» TASK DIRECTIONS:
Copy each line of the material below that includes the string "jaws".

» DATA LISTING:

- - - - - - -

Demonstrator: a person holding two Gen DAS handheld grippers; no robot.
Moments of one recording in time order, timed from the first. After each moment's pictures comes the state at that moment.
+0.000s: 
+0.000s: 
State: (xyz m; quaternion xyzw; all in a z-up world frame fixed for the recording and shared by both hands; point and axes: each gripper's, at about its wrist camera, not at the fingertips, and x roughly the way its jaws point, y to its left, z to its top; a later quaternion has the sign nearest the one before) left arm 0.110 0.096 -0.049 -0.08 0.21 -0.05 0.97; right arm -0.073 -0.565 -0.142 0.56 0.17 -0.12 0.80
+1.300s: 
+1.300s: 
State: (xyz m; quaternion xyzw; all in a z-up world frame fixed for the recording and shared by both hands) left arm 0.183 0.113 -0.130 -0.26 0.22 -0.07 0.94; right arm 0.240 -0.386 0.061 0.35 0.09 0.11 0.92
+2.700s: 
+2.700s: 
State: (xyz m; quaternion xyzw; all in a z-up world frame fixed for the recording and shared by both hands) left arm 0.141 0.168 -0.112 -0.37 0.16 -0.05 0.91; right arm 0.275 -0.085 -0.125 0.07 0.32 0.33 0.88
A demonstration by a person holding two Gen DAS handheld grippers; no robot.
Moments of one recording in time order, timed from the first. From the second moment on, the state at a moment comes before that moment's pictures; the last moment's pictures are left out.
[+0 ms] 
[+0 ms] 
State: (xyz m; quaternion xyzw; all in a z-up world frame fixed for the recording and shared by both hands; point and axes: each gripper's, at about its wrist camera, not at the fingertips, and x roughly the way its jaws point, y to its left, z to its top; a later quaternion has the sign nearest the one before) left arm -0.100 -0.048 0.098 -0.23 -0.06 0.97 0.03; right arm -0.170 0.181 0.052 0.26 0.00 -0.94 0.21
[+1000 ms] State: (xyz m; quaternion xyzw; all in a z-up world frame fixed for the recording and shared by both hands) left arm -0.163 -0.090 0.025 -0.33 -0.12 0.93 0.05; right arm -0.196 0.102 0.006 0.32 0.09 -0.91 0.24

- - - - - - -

» WRITTEN ANSWER:
State: (xyz m; quaternion xyzw; all in a z-up world frame fixed for the recording and shared by both hands; point and axes: each gripper's, at about its wrist camera, not at the fingertips, and x roughly the way its jaws point, y to its left, z to its top; a later quaternion has the sign nearest the one before) left arm 0.110 0.096 -0.049 -0.08 0.21 -0.05 0.97; right arm -0.073 -0.565 -0.142 0.56 0.17 -0.12 0.80
State: (xyz m; quaternion xyzw; all in a z-up world frame fixed for the recording and shared by both hands; point and axes: each gripper's, at about its wrist camera, not at the fingertips, and x roughly the way its jaws point, y to its left, z to its top; a later quaternion has the sign nearest the one before) left arm -0.100 -0.048 0.098 -0.23 -0.06 0.97 0.03; right arm -0.170 0.181 0.052 0.26 0.00 -0.94 0.21

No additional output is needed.